== Data provided ==
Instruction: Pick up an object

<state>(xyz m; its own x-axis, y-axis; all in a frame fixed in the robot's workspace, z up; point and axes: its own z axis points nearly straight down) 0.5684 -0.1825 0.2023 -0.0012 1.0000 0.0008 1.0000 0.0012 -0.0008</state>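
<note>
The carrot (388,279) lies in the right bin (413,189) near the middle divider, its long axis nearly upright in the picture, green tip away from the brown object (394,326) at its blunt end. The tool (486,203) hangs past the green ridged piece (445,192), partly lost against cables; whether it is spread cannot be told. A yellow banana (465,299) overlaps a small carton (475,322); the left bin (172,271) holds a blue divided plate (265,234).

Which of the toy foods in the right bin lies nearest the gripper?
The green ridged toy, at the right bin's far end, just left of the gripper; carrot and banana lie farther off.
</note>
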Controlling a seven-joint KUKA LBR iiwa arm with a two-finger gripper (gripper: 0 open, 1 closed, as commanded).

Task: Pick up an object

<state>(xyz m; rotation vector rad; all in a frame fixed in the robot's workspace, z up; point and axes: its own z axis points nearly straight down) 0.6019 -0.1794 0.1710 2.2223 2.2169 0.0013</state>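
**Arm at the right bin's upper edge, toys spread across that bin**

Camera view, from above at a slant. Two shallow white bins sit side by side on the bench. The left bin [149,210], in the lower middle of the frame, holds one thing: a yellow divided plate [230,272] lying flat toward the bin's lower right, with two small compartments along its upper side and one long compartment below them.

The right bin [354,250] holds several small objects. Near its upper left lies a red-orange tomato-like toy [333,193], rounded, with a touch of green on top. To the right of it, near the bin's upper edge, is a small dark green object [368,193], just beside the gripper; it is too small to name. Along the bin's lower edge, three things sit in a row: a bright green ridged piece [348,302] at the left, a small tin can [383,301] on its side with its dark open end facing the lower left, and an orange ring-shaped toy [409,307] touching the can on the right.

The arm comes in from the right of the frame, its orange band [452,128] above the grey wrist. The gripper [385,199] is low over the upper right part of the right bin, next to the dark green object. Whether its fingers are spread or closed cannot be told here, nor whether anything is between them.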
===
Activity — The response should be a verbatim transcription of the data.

Reply to the task —
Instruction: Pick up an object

<state>(xyz m; its own x-axis, y-axis; all in a frame fixed in the robot's workspace, z up; point and axes: its own z axis points nearly straight down) 0.5684 -0.1825 0.2023 -0.0012 1.0000 0.0008 1.0000 0.0012 -0.0008</state>
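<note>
The carrot (388,279) lies in the right bin (413,189) near the middle divider, its long axis nearly upright in the picture, green tip away from the brown object (394,326) at its blunt end. The tool (486,203) hangs past the green ridged piece (445,192), partly lost against cables; whether it is spread cannot be told. A yellow banana (465,299) overlaps a small carton (475,322); the left bin (172,271) holds a blue divided plate (265,234).

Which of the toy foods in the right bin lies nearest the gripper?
The green ridged toy, at the right bin's far end, just left of the gripper; carrot and banana lie farther off.
</note>
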Controlling a seven-joint KUKA LBR iiwa arm with a two-finger gripper (gripper: 0 open, 1 closed, as commanded).

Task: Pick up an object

<state>(xyz m; rotation vector rad; all in a frame fixed in the robot's workspace, z up; point and axes: its own z axis points nearly straight down) 0.6019 -0.1794 0.1710 2.2223 2.2169 0.0013</state>
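**Arm at the right bin's upper edge, toys spread across that bin**

Camera view, from above at a slant. Two shallow white bins sit side by side on the bench. The left bin [149,210], in the lower middle of the frame, holds one thing: a yellow divided plate [230,272] lying flat toward the bin's lower right, with two small compartments along its upper side and one long compartment below them.

The right bin [354,250] holds several small objects. Near its upper left lies a red-orange tomato-like toy [333,193], rounded, with a touch of green on top. To the right of it, near the bin's upper edge, is a small dark green object [368,193], just beside the gripper; it is too small to name. Along the bin's lower edge, three things sit in a row: a bright green ridged piece [348,302] at the left, a small tin can [383,301] on its side with its dark open end facing the lower left, and an orange ring-shaped toy [409,307] touching the can on the right.

The arm comes in from the right of the frame, its orange band [452,128] above the grey wrist. The gripper [385,199] is low over the upper right part of the right bin, next to the dark green object. Whether its fingers are spread or closed cannot be told here, nor whether anything is between them.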

This exercise has been completed.